What it comes down to is that Turner’s numbers have been downright ridiculous this far in his career. Sure, he comes with some risk, but if he didn’t, he’d be a lock at #1. Just check out his 162 game career average compared to Trout, Altuve and Arenado:
- Trea Turner: 109 R, 20 HR, 70 RBI, 66 SB, .304 BA
- Jose Altuve: 112 R, 14 HR, 66 RBI, 38 SB, .316 BA
- Mike Trout: 121 R, 35 HR, 100 RBI, 29 SB, .306 BA
- Nolan Arenado: 95 R, 33 HR, 114 RBI, 2 SB, .290 BA
Yes, Altuve and Arenado have been hitting for more power lately while the batting averages have been better, and Trout obviously has superior statistics, but I am not saying Turner is better than Altuve, only that his stats are actually comparable thus far. Plus, there is this: Turner stole 22 bases in one month last season! That alone would have been good enough to finish 19th in baseball over the full season. It is the equivalent of hitting 38 homers in one month. I cannot overstate the impact one player stealing 70 bases has for a fantasy roster. You could draft Turner 3rd then build the rest of your lineup entirely on power only guys and you’d still finish in the top 5 for steals. Imagine doing the same thing with a power guy. You’d need 180 homers from him.
Fantasy baseball value is derived by determining how many standard deviations a player performs below or above the mean at his position in all five categories. Let’s translate the career averages of the four players above into their SD above/below the positions they play in the five primary offensive categories:
- Turner: +1.8 R, +0.5 HR, +0.2 RBI, +4.5 SB, +1.7 BA = 8.7
- Altuve: +2.0 R, +0.0 HR, +0.1 RBI, +2.2 SB, +2.3 BA = 6.6
- Trout: +2.1 R, +1.8 HR, +1.7 RBI, 1.6 SB, +1.4 BA* = 8.6
- Arenado: +1.0 R, +1.5 HR, +2.6 RBI, -0.7 SB, +0.6 BA = 4.0
*Remember, Trout is measured against other outfielders while Turner and Altuve against SS and 2B.

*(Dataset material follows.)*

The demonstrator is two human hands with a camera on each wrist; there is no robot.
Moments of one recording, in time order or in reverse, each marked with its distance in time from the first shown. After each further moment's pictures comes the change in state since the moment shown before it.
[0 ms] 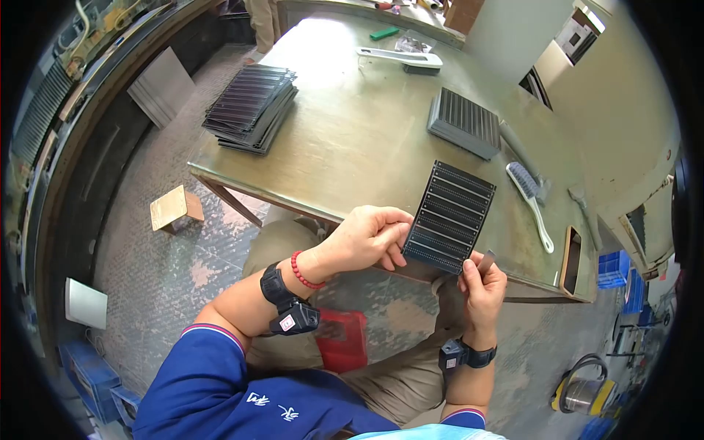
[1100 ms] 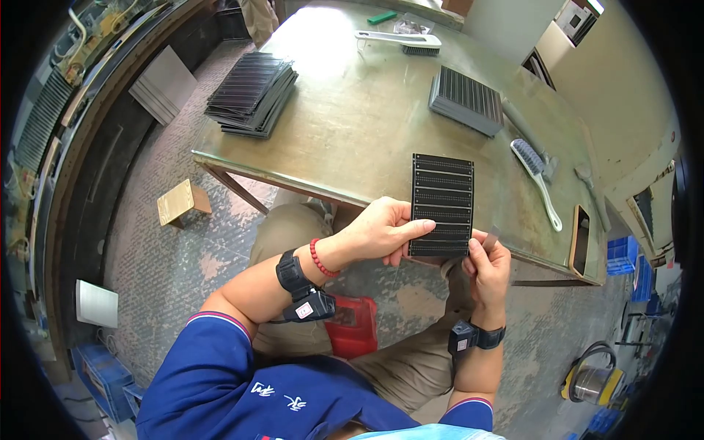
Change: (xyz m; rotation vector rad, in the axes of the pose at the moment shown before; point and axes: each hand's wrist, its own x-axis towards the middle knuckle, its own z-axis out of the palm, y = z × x) left_hand 0.000 -0.005 0.017 0.047 -0.100 -0.105; right_hand 0.000 0.013 -0.014 0.129 -0.098 0.092
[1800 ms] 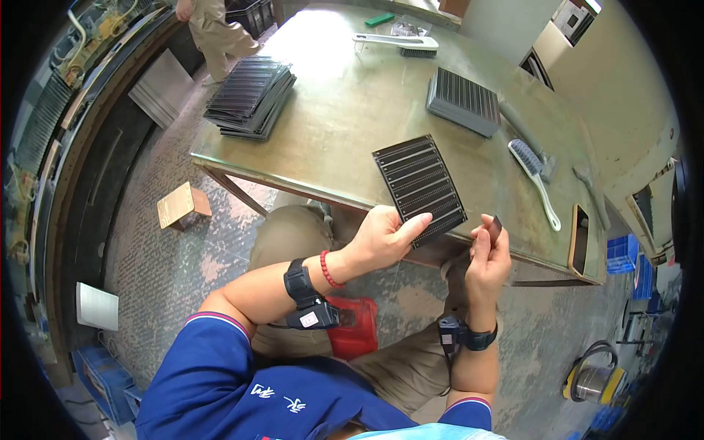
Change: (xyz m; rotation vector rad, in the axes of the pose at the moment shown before) left_hand -0.001 -0.012 0.020 0.020 0.266 0.241; right_hand 0.005 0.000 0.020 -0.529 0.283 -0.385
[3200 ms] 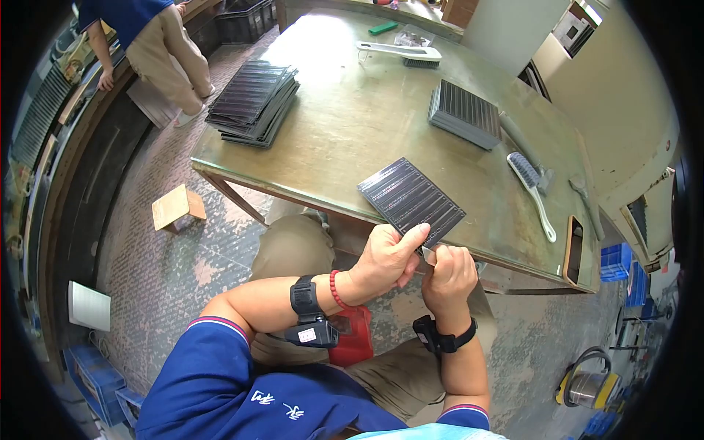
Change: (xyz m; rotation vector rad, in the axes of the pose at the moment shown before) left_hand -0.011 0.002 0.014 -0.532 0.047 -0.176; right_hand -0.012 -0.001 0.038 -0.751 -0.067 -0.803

Don’t get the wrong impression; Arenado is an amazing fantasy baseball player and extremely reliable, but it just goes to show how far ahead the other three are that the clear-cut #4 fantasy player is light years behind them. I’m definitely taking Trout #1 and Aluve #2 because they have a more consistent and reliable track record, but in terms of fantasy upside, there isn’t a soul in baseball with more than Trea Turner, who has yet to reach his ceiling, so I’ll be gladly taking him at #3 this season.